◆ Records provided:

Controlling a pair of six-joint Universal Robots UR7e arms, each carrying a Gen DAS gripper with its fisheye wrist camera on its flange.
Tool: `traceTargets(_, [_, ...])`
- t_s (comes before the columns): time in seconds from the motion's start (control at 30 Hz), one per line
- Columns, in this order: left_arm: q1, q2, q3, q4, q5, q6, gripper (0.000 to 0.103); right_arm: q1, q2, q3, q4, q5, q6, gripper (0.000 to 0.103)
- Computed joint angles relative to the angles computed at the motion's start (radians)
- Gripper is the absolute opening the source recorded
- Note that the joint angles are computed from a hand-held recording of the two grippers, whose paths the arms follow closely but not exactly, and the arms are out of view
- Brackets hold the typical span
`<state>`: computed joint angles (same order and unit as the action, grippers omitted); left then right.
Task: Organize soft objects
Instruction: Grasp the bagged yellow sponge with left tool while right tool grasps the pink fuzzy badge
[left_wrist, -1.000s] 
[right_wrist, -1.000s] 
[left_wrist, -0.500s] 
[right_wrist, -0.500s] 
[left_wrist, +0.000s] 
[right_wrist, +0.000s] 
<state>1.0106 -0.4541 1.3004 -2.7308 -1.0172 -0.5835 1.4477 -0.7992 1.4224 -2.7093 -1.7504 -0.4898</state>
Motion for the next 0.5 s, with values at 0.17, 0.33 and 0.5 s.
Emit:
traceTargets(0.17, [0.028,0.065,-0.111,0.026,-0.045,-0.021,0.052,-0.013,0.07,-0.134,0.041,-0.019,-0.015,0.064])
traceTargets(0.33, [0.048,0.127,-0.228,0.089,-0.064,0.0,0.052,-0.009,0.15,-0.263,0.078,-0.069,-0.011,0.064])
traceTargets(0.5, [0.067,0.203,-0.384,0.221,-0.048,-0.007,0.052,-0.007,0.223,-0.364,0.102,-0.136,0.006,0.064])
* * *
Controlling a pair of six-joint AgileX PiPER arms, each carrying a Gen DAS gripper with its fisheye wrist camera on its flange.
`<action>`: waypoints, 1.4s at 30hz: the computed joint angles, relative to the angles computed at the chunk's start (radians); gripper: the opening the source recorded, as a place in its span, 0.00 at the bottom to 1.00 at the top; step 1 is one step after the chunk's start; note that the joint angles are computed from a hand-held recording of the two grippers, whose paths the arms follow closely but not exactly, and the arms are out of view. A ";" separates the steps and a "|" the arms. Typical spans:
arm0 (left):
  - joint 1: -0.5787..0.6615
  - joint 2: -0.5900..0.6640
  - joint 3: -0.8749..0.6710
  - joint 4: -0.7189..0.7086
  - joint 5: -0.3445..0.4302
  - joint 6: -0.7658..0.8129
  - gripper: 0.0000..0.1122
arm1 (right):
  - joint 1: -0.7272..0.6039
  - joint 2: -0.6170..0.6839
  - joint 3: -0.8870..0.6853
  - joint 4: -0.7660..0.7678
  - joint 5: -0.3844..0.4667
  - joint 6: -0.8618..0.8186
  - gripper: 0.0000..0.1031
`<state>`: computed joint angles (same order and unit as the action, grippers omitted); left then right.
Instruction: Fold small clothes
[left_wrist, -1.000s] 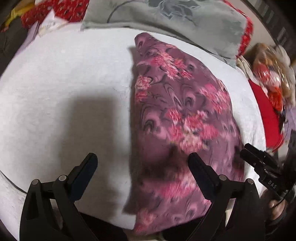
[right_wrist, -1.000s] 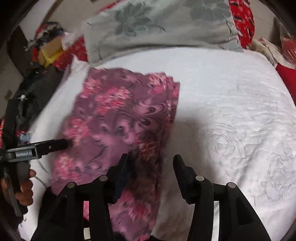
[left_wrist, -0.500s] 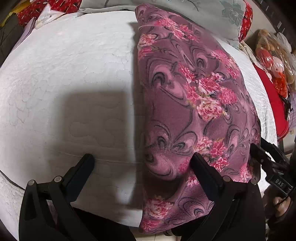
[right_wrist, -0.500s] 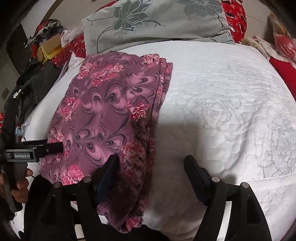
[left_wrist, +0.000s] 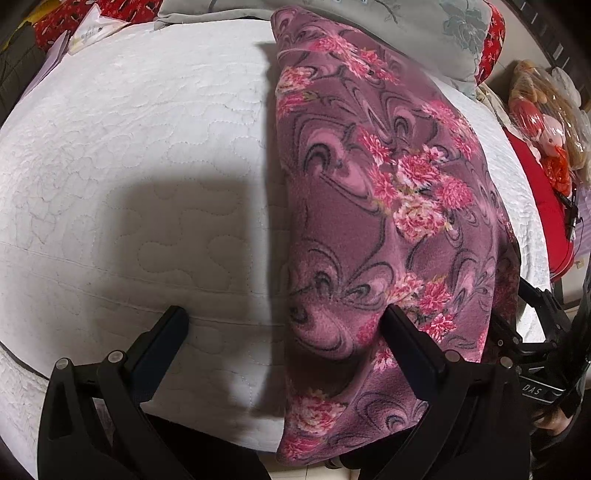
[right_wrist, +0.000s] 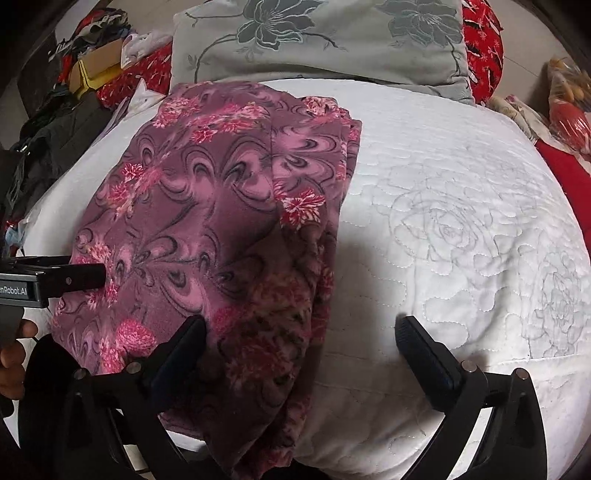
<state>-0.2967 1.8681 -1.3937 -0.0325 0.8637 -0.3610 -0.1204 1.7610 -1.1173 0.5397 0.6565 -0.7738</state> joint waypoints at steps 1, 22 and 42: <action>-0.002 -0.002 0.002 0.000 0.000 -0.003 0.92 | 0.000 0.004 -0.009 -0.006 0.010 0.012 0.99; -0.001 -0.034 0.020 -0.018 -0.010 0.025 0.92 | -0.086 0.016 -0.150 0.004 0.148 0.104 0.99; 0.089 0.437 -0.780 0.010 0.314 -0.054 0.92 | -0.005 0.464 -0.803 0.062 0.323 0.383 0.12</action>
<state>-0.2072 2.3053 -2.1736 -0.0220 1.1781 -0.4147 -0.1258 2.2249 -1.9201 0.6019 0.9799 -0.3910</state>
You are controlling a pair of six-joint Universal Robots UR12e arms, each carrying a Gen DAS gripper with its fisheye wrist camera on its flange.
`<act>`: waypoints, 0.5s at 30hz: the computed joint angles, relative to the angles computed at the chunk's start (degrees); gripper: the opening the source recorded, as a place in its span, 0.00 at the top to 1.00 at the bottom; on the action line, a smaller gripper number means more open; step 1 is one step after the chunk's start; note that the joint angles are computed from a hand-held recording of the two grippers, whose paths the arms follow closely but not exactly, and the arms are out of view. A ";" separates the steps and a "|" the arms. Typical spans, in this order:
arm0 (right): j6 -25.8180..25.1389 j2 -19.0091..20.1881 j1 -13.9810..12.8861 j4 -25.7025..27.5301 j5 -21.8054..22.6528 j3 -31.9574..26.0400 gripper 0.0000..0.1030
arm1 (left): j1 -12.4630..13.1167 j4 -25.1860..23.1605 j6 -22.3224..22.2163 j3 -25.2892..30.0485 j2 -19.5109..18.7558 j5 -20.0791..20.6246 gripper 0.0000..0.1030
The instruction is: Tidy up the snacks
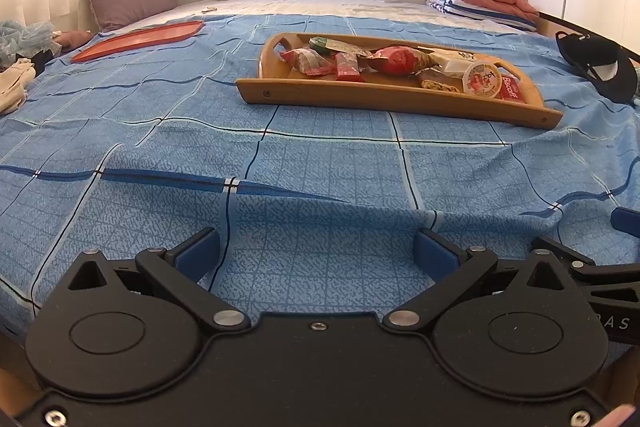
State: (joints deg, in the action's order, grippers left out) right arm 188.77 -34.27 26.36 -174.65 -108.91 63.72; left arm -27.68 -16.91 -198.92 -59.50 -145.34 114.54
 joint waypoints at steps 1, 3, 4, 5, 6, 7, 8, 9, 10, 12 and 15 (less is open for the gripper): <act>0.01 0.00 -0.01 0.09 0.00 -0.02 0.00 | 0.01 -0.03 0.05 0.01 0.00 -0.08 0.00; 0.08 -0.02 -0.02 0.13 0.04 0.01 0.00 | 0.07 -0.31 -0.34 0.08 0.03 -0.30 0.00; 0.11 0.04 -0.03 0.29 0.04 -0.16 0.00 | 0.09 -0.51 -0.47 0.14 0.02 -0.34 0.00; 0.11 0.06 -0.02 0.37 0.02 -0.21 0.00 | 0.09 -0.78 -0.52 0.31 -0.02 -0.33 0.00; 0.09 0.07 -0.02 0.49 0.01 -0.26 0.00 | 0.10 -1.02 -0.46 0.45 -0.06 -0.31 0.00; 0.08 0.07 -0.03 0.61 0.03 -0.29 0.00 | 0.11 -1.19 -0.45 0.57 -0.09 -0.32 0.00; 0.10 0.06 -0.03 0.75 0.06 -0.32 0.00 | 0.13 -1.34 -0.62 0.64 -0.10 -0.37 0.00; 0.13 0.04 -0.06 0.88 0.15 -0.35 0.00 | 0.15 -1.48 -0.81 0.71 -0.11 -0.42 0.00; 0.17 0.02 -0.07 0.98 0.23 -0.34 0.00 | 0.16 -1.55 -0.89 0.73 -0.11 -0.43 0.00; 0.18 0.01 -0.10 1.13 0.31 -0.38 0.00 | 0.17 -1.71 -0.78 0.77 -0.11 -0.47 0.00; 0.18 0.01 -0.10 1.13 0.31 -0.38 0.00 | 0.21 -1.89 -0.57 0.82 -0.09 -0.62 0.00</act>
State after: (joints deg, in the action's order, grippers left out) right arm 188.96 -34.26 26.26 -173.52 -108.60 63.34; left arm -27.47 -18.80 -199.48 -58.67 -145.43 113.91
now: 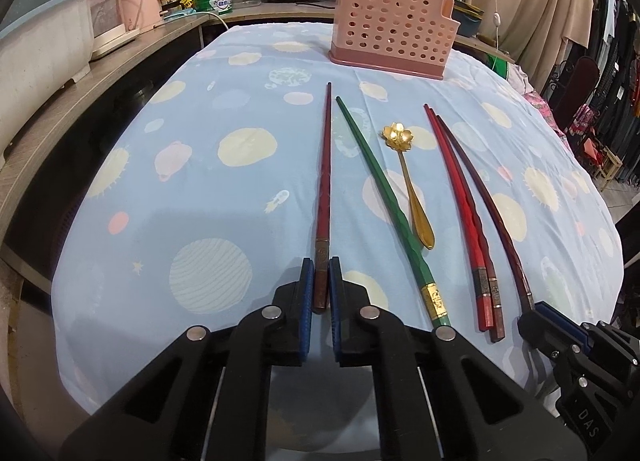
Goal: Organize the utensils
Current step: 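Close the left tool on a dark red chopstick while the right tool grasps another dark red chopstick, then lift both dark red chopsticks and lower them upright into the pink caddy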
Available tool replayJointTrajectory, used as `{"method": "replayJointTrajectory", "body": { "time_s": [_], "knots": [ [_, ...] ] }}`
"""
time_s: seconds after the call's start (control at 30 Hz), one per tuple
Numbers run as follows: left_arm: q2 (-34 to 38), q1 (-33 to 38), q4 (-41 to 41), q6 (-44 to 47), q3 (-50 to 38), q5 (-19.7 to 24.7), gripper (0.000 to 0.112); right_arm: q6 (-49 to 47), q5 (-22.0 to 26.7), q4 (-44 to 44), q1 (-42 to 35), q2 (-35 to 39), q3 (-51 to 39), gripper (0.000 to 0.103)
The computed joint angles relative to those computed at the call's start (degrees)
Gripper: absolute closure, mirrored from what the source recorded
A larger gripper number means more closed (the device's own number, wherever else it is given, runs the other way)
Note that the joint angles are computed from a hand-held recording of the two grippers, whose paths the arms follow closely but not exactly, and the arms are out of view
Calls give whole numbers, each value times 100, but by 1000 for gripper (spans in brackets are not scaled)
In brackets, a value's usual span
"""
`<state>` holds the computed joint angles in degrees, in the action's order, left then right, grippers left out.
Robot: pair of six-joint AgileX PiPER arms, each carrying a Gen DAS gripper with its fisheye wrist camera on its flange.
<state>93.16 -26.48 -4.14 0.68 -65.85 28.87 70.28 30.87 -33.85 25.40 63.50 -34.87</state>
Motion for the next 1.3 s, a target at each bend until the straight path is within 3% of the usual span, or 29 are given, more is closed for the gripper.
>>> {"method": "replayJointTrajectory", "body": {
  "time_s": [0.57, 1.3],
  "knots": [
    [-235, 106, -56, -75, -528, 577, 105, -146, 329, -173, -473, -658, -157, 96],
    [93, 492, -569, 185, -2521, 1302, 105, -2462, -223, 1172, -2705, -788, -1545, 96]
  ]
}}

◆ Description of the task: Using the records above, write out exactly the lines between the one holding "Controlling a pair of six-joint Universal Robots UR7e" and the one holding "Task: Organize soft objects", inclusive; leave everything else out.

◆ Solution:
Controlling a pair of six-joint Universal Robots UR7e arms, each carrying a Gen DAS gripper with its fisheye wrist camera on its flange.
Tool: `traceTargets(_, [_, ...])`
- t_s (comes before the columns): time in seconds from the motion's start (control at 30 Hz), one per line
- Columns, in this order: left_arm: q1, q2, q3, q4, q5, q6, gripper (0.000 to 0.103); right_arm: q1, q2, q3, q4, q5, q6, gripper (0.000 to 0.103)
- Computed joint angles relative to the angles computed at the motion's start (radians)
- Gripper is the absolute opening the source recorded
- Note that the joint angles are computed from a hand-held recording of the two grippers, whose paths the arms follow closely but not exactly, and the arms are out of view
- Brackets hold the typical span
`<state>`: computed joint angles (same order and unit as the action, grippers omitted); left then right.
Task: Organize soft objects

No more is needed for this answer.